> [AIM OF THE EXERCISE] How do the lines below between the ones holding "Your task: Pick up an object" and "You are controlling", inclusive, read? Give them again exactly, with no other lines.
___ DATA ___
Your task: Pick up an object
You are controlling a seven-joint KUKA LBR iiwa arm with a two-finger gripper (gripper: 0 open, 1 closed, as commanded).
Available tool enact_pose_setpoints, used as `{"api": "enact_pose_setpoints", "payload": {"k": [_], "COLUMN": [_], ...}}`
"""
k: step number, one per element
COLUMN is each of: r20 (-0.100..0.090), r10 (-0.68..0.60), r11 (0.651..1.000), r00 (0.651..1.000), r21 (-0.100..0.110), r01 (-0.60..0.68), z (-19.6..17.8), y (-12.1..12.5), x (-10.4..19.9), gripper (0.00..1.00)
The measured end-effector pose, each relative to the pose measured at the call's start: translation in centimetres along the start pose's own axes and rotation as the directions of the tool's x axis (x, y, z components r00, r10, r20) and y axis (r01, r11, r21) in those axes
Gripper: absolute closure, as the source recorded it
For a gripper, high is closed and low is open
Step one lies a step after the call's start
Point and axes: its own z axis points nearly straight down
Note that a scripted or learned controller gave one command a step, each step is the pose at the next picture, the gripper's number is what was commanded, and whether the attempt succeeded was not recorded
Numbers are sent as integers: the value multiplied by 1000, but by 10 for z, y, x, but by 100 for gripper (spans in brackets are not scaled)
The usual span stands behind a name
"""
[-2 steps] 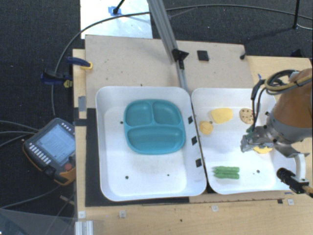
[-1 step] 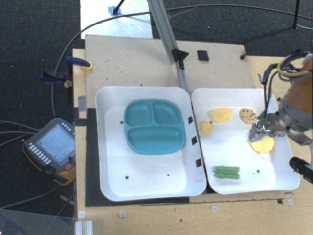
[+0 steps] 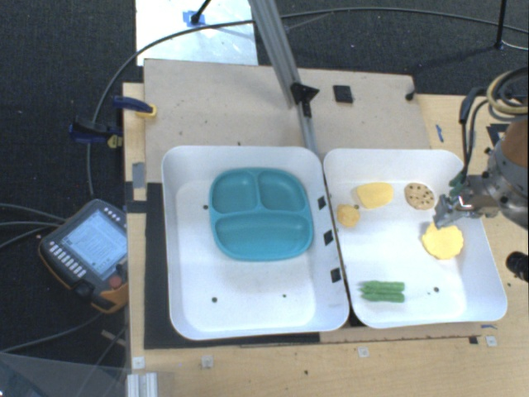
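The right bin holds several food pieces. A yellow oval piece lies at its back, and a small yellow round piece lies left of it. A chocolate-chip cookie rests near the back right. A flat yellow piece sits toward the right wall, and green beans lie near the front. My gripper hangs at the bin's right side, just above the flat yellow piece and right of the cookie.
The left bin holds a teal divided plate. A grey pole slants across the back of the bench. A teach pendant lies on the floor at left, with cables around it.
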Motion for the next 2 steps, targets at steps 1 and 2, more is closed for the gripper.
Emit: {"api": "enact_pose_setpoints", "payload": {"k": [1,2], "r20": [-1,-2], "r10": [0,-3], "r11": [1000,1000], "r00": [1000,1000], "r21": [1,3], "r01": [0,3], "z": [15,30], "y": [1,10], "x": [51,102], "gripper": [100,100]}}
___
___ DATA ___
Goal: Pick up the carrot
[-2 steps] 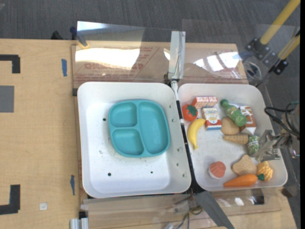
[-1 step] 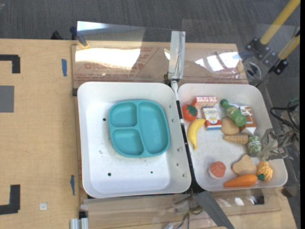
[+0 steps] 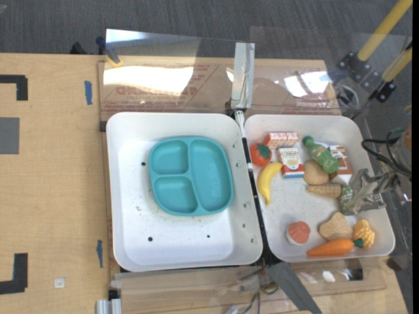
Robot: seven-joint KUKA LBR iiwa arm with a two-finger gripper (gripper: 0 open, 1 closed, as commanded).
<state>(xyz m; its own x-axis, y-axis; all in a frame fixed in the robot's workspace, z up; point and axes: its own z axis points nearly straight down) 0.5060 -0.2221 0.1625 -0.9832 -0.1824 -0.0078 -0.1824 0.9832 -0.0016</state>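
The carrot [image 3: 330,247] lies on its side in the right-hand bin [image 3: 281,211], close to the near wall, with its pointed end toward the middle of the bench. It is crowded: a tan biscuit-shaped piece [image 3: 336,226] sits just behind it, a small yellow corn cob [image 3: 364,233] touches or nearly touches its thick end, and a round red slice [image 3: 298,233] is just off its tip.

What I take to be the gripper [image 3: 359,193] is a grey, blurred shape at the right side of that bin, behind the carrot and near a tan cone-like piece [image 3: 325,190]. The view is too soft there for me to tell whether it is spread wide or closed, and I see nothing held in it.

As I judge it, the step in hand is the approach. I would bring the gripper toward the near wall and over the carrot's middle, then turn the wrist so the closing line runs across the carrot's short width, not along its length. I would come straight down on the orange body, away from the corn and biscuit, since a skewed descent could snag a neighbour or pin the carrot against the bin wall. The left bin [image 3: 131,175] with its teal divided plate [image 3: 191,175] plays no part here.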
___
> [OUTPUT OF THE EXERCISE]
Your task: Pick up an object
You are controlling a seven-joint KUKA LBR iiwa arm with a two-finger gripper (gripper: 0 open, 1 closed, as commanded).

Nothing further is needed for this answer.